Our bonus is based on gross optical sales for the month and attendance. We have a goal of X percent over the same month, prior year. Then Y percent over that goal amount is allocated to full time staff. They can only have A hours of unplanned absences before they lose half or all of their bonus. (Pre-arranged absences are exempt from reduction calculation.) Any reductions (staff receiving only half bonus) are then added and split between the remaining full bonus eligible staff, equally. Works really well, but also sucks when you’re short a couple $100 at month’s end. Definitely boosts morale and gets all the departmental teams thinking as one big team. And the doctors get to enjoy the overall increase as well. Everyone likes a few extra dollars in their check — sometimes it’s small and sometimes it exceeds regular paycheck gross.
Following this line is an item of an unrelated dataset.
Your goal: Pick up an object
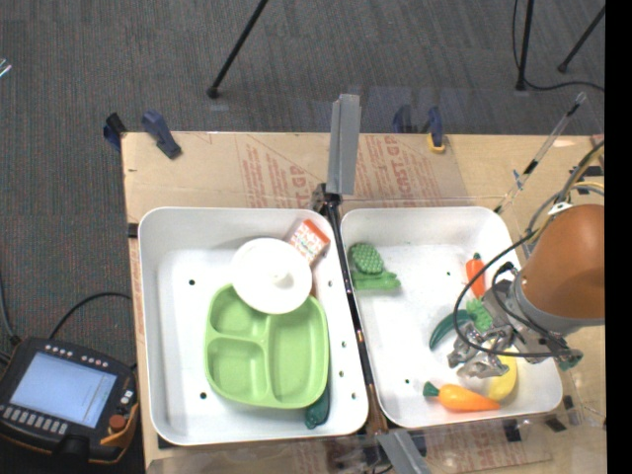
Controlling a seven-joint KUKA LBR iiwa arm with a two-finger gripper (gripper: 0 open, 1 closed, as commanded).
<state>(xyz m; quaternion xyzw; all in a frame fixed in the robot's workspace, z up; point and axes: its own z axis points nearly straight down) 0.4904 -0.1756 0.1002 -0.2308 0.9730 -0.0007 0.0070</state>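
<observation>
Left bin (163,265): green divided plastic tray (267,349), round white lid (272,276) on it.
Right bin (415,227): green brush (369,266), orange toy carrot (462,397), yellow banana (503,381).
My claw (481,355): low over the banana; grip unreadable.
Surface: cardboard-covered bench (247,166), grey carpet.

Robotics laboratory, test bench set-up. Floor: grey carpet (118,38), office-grade. Bench: topped with flattened printed cardboard (247,171), held at the back edge by blue clamps (158,133). On it, two shallow white bins, left bin (163,363) and right bin (434,223), side by side with a grey upright post (344,146) at the seam between them. Black tripod legs (242,38) stand on the carpet behind the bench. A robot teach pendant (61,395) with lit screen lies on the floor at lower left. Bins contain toy food and plastic tableware rather than working goods.
</observation>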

Our optical department are rock stars!

Rick R.
Girard, PA

1. That detailed of an evaluation every single month would be a huge demotivator, because it’s every single month. What a waste of hours.
2. If it’s based off profits, sure. That should be upfront from the beginning.

Yen N.
Dallas, TX

For someone who values their time incredibly, a detailed evaluation only makes sense from an owner/business standpoint. Performing well at your job should be the standard. Bonuses should really increase morale and sales, because over-exceeding is when you earn that extra compensation or prize. The bonus formula could be scaled down to fit the number of ODs they have, especially if the structure intertwines with that factor. Spiffs are a great motivator to target a specific type of boost in sale. Though, again, it should ideally exceed the base line goal in order for it to be effective.

Judy C.
Virginia Beach, VA

Good grief! This system has so many moving parts, I wouldn’t know where to begin to evaluate my own performance, much less anyone else’s. Simplify everything. What are your practice goals and are they being met or exceeded? Establish some benchmarks and are they being met or exceeded? Every staff member has (hopefully) been hired to perform a specific job. Evaluate that.